## INSTRUCTIONS FOR THE TASK
From the records below, please return each line that holds the word "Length".
(PROVIDED ENTRIES begins)
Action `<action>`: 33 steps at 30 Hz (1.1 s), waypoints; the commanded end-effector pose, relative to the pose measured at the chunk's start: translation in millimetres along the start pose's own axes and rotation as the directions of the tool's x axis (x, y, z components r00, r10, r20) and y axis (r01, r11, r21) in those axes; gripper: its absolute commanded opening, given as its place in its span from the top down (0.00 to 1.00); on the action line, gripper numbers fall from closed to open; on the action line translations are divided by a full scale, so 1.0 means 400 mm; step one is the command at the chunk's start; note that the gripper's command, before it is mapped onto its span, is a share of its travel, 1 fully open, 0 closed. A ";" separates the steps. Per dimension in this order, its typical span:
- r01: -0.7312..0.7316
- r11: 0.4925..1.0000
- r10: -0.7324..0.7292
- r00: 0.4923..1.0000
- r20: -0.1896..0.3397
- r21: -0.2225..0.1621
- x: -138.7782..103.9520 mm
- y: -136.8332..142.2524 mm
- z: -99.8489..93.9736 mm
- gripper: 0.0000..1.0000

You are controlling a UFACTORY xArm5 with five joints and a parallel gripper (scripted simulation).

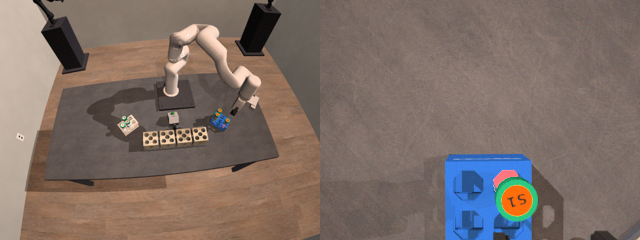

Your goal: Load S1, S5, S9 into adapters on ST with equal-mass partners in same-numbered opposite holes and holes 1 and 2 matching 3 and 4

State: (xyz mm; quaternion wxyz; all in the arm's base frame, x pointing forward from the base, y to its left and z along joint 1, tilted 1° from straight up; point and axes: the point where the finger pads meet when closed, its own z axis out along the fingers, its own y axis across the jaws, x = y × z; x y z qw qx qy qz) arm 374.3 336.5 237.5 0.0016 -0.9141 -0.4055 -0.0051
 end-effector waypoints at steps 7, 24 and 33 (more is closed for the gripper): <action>0.000 1.000 0.000 1.000 -0.006 0.012 0.002 0.000 -0.005 0.56; -0.479 0.878 0.479 0.878 0.001 0.013 -0.165 -0.084 -0.005 0.43; -0.717 0.697 0.717 0.697 0.005 0.012 -0.198 -0.100 -0.005 0.43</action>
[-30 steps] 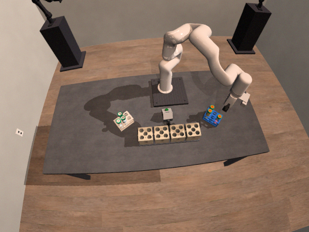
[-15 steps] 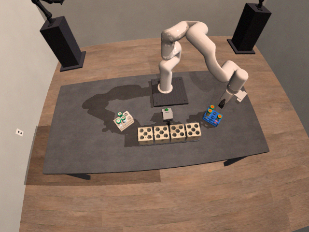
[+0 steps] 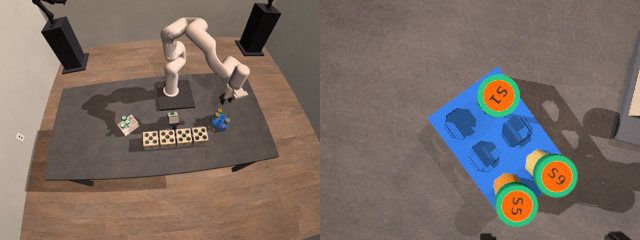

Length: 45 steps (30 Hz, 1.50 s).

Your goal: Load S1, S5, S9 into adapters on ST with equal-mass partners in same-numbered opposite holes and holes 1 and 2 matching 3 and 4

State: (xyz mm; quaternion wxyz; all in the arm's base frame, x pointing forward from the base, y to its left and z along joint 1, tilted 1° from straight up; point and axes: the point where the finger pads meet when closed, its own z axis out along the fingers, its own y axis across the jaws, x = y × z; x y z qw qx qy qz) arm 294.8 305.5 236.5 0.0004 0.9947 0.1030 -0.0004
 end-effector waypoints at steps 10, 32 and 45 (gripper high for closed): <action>-0.424 0.905 0.424 0.906 0.001 0.020 -0.008 0.000 -0.005 0.43; -0.809 0.588 0.809 0.588 0.011 0.017 -0.008 0.000 -0.005 0.43; -0.809 0.588 0.809 0.588 0.011 0.017 -0.008 0.000 0.020 0.43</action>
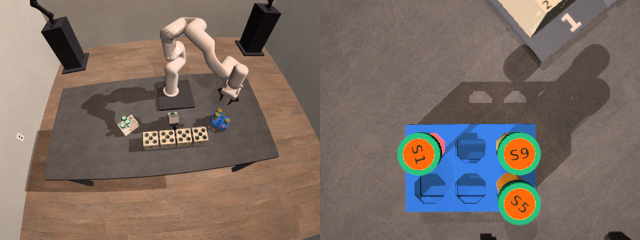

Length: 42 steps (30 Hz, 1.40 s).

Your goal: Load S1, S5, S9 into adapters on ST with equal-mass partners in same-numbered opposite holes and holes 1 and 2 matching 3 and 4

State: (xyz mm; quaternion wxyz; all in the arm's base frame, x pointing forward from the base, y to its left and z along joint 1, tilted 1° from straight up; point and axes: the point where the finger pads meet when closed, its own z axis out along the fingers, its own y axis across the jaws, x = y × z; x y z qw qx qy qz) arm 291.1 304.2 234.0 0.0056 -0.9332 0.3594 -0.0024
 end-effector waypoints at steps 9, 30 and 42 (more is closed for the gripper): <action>0.000 1.000 0.000 1.000 0.011 0.004 -0.001 -0.002 0.053 0.43; 0.000 1.000 0.000 1.000 0.011 0.004 -0.002 -0.002 0.143 0.43; 0.000 1.000 0.000 1.000 0.011 0.004 -0.002 -0.003 0.204 0.43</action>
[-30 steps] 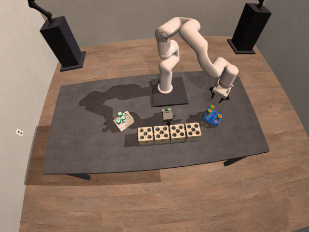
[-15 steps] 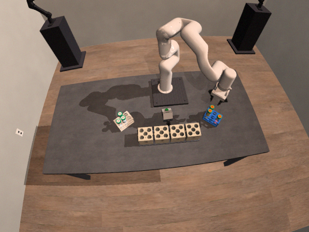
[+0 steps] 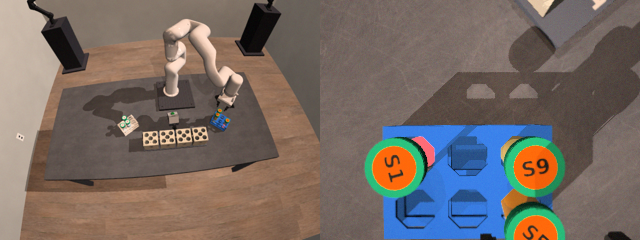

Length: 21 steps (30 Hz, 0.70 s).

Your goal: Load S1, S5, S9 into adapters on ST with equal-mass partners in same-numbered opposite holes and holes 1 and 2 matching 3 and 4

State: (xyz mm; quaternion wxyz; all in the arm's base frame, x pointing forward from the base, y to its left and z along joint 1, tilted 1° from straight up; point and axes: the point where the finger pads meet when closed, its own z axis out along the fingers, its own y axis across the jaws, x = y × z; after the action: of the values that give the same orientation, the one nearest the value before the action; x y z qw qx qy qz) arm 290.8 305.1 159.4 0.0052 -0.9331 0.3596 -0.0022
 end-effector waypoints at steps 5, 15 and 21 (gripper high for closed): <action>0.000 1.000 0.000 1.000 0.011 0.005 0.000 -0.004 0.032 0.43; 0.000 1.000 0.000 1.000 0.011 0.005 -0.001 -0.004 0.082 0.43; 0.000 1.000 0.000 1.000 0.011 0.005 -0.001 -0.004 0.094 0.43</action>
State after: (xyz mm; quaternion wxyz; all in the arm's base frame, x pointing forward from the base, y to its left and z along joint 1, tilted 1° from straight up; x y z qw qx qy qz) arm 290.6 305.5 123.1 0.0048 -0.9331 0.3596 -0.0020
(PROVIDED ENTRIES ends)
## ANSWER SECTION
Length: 45 steps (30 Hz, 1.50 s).
Length: 42 steps (30 Hz, 1.40 s).
Length: 21 steps (30 Hz, 0.70 s).

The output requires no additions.